The following day we didn’t wake up until midafternoon. Our headaches and worries were gone and so was the storm. Late in the afternoon we took advantage of the sunshine to wander up easy Chaos Peak above camp. The views were outstanding. Our route on the Radiant headwall had been completely scoured by avalanches and by a huge chunk of ice that had fallen from the headwall; we were highly aware of just how lucky we had been. It was cool on top of Chaos, so we didn’t stay long, but we could see peak after peak to the north, including some unclimbed, that we hoped to attempt in the next month or so. But they could wait; this expedition was just beginning, and it was time to get back to camp.
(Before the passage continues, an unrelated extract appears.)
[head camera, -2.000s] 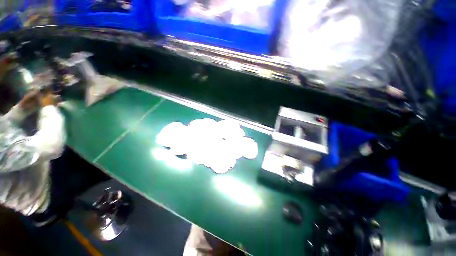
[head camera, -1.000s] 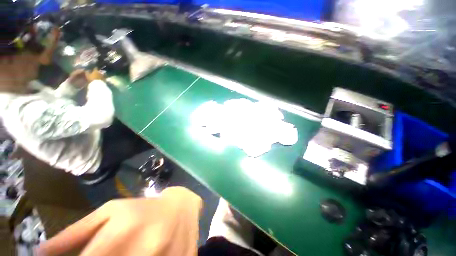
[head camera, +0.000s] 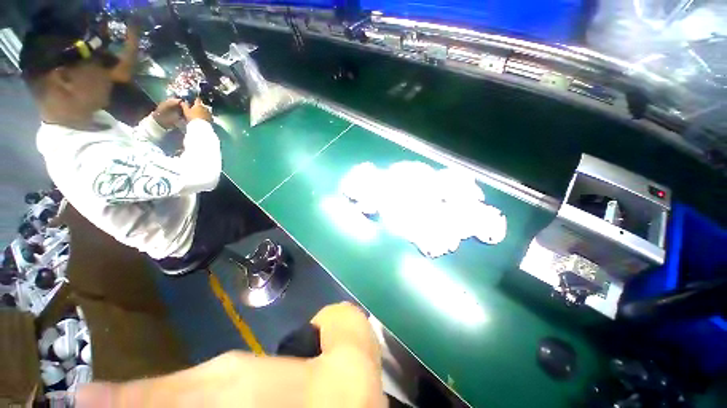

FIFTY YEARS LATER DICK CULBERT and I sat in his warm, comfortable living room and discussed the climb. We thought that, although the up-and-over-Tiedemann route was objectively safer, we probably wouldn’t have made the summit, given the weather over the next couple of days. We both agreed that our route, despite the strong objective hazards, was a justifiable choice, because we did the climb and survived to talk about it in Dick’s living room. To us, at that time and at that age, the prize was worth the risk.
More interesting to us was our discussion on first ascent mania and why we got caught up in it. Neither of us considered ourselves to be particularly competitive by nature, and it remained a mystery to us as to why we, both mainly exploratory mountaineers, got pulled into that game.
Regardless, we thought that our route on Serra V, although it may have been the “correct” line at the time, was never likely to become a popular line. As with the 1939 first ascent route on Mt. Tiedemann, it is likely to be relegated to the status of “for historical interest only, not recommended under modern conditions.”